Few doubted the U.S. would retaliate. Two weeks later, four U.S. destroyers fired over one thousand rounds of 5-in. shells into Iran's Rashadat oil-loading platforms in the Persian Gulf -- after giving the platform crews twenty minutes to evacuate. Ninety minutes of continuous shelling left the platforms smoldering ruins; SEAL commando teams exploded the pilings and sent the rubble plunging into the sea. The Iranians answered by firing another Silkworm at Sea Island, Kuwait's deep-water oil-loading facility, destroying the loading dock. "We're not going to have a war with Iran," said President Reagan. "They're not that stupid." But it certainly seemed as though an undeclared war was already underway. A public opinion poll revealed that while 68% of Americans expected a "military exchange" between the U.S. and Iran, 60% were in favor of stronger retaliatory action against the Iranians.

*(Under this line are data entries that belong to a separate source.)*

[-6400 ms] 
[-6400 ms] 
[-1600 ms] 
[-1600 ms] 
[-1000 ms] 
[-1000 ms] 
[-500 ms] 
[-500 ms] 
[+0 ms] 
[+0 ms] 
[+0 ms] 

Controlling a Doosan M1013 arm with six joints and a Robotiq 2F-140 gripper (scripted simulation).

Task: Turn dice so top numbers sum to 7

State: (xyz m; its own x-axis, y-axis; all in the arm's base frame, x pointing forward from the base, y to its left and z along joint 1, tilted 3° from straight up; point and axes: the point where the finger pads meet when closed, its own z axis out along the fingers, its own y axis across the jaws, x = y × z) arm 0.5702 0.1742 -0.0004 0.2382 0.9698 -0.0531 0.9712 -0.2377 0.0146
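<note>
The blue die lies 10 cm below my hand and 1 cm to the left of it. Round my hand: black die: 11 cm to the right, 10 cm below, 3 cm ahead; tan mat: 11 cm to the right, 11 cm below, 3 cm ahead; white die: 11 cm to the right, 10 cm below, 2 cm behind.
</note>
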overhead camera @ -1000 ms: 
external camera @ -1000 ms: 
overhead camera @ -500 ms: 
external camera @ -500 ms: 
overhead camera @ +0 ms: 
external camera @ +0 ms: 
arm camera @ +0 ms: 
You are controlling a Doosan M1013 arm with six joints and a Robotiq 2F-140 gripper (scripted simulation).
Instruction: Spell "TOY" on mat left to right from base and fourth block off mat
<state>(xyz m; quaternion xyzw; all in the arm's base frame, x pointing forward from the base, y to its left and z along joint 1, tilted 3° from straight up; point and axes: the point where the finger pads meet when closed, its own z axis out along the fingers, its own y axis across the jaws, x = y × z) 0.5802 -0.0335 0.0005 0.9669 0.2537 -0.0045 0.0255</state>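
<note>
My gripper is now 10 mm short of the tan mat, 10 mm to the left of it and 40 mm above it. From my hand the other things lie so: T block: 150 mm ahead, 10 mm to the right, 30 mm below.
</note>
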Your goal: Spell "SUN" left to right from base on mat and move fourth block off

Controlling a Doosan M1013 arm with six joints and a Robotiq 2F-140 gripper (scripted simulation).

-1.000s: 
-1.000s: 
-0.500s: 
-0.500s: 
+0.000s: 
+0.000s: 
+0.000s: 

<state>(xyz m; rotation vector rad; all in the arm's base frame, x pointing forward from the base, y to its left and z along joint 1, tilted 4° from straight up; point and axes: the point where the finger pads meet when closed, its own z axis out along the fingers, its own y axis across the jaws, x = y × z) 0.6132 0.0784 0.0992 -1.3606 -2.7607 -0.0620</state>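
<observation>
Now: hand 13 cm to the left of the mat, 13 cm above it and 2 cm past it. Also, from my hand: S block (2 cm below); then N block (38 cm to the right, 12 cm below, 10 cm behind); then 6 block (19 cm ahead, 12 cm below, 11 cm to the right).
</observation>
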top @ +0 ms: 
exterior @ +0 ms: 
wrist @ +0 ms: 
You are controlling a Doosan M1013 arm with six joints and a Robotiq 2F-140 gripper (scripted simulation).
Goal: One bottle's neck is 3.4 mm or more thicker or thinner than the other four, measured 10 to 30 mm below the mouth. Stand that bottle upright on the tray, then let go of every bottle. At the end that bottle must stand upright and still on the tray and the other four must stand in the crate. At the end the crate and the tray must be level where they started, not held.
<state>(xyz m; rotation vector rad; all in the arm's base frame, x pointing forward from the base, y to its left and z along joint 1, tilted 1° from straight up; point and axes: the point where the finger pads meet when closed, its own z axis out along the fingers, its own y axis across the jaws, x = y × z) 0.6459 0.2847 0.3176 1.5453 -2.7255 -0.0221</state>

The situation remained tense throughout the winter, but not until April 1988 did violence erupt once again in the Persian Gulf. Ten seamen were injured when the USN frigate Samuel B. Roberts struck an Iranian mine on April 14. Being careful to consult with Congress this time, President Reagan ordered a retaliatory strike against two Iranian oil platforms in the southern gulf -- platforms that served as bases for Iran's intelligence service. While one platform was shelled by the frigates Simpson and Bagley, Marines helicoptered to the second, seized it, planted explosive charges, and destroyed it. A few minutes later, the Simpson sank an Iranian patrol boat that had fired a missile at the USN guided-missile cruiser Wainwright. (The Wainwright defended itself by dispensing aluminum chaff in the air, which deflected the missile.) Meanwhile, near the Strait of Hormuz, two Iranian frigates and several gunboats were sunk by American warships and an F-14 Tomcat from the aircraft carrier USS Enterprise. During the day-long battle, a Cobra helicopter carrying two American crewmen was shot down by the Iranians.
This defeat at sea, coupled with grave setbacks in the land war with Iraq, persuaded Iranian leaders to seek improved relations with the West. The Ayatollah Khomeini agreed with Hashemi Rafsanjani, Speaker of the Iranian Parliament, on the need to pursue a new foreign policy that would defuse tensions in the Persian Gulf. As for the United States, its resolve in the gulf in 1987-88 improved its standing with allies, not only in the Middle East but also around the world.